A low, murmured response.
“Excellent. Ah, you followed her backstage as well?” He nodded, smiling. “Even better. I want her frightened, terrified. I am pleased with your work. And now—” he looked at his watch—“I have one more job for you to do. It’s critical. I need to eliminate someone. Do not disappoint me.”
CHAPTER SEVEN
THE MORGAN LIBRARY, NYC
SUNDAY
MADISON AVENUE WAS shimmering with dusky shadows when Maggie hurried up the wide marble stairs of the Morgan Library. As usual, she was running late.
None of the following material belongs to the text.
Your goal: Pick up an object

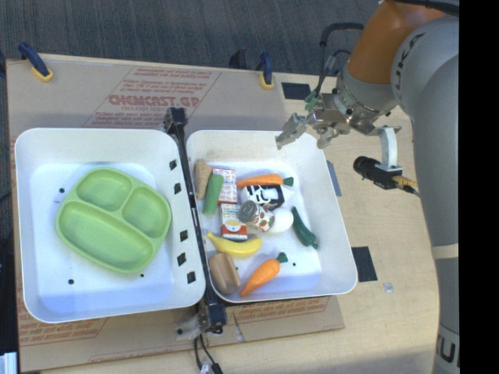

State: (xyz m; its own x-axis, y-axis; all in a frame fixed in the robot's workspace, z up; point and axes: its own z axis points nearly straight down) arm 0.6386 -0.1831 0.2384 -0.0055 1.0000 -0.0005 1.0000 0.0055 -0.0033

The landing by the glass doors of the new, modern entrance was crowded with gala guests. She hesitated just for a moment before entering, her eyes on the streetlamps glinting on the young oaks that lined
the sidewalk, her mind still whirling with questions about the roses left for her at Carnegie Hall. But those secrets would have to wait. She stepped through the glass doors into the grand foyer.
She saw herself reflected in the tall mirrors and polished marble, a slender dark-haired woman in a tube of deep forest-green velvet. Then she raised her eyes, once more marveling at the huge expanses of glass and the bright-colored panels that shifted and swayed above her, catching the very last glimmer of daylight and casting deep emerald, blue, and violet shadows across the upturned faces of the guests. Smiling, she accepted a glass of champagne from a tuxedoed waiter and moved into the glittering, buzzing crowd that ebbed and flowed beneath the soaring central court.
Even in her high-heeled sandals, most of the guests were taller than she was, and she felt surrounded by a murmuring sea of black. Jostled by the overflow crowd, she searched the guests for a friendly face. Her godfather had to be somewhere in the library. And Carnegie’s stage manager, Jimmy, had said he was coming. She wanted to ask him about the security tapes, but he was not to be found. Where was he?
Stopping to speak with colleagues and friends, she slowly made her way up the small corner staircase into Mr. Morgan’s East Room Library and stopped, as she always did, in the doorway to take in the space. The library was beautiful and intimate, with three tiers of centuries-old tooled leather volumes set on glowing walnut shelves that rose thirty feet into the air. The arched, ornate ceiling was decorated with murals and the signs of the Zodiac, which she’d been told had a personal meaning for J. P. Morgan and eleven of his colleagues. One more mystery.
“The preservation of art and ideas,” murmured Maggie. It was what she always taught her music students. History matters.
“Hi, Lewis,” she smiled at the room’s aging guard standing in the doorway.
“Ms. O’Shea! It’s been too long. Where’ve you been?”
She looked down at her hands. “It’s a long story, Lewis.”
He nodded as if he knew, then gestured toward the right bookcase near the door. “Well, you’re back now, that’s what counts. Remember when I showed you the secret staircase?”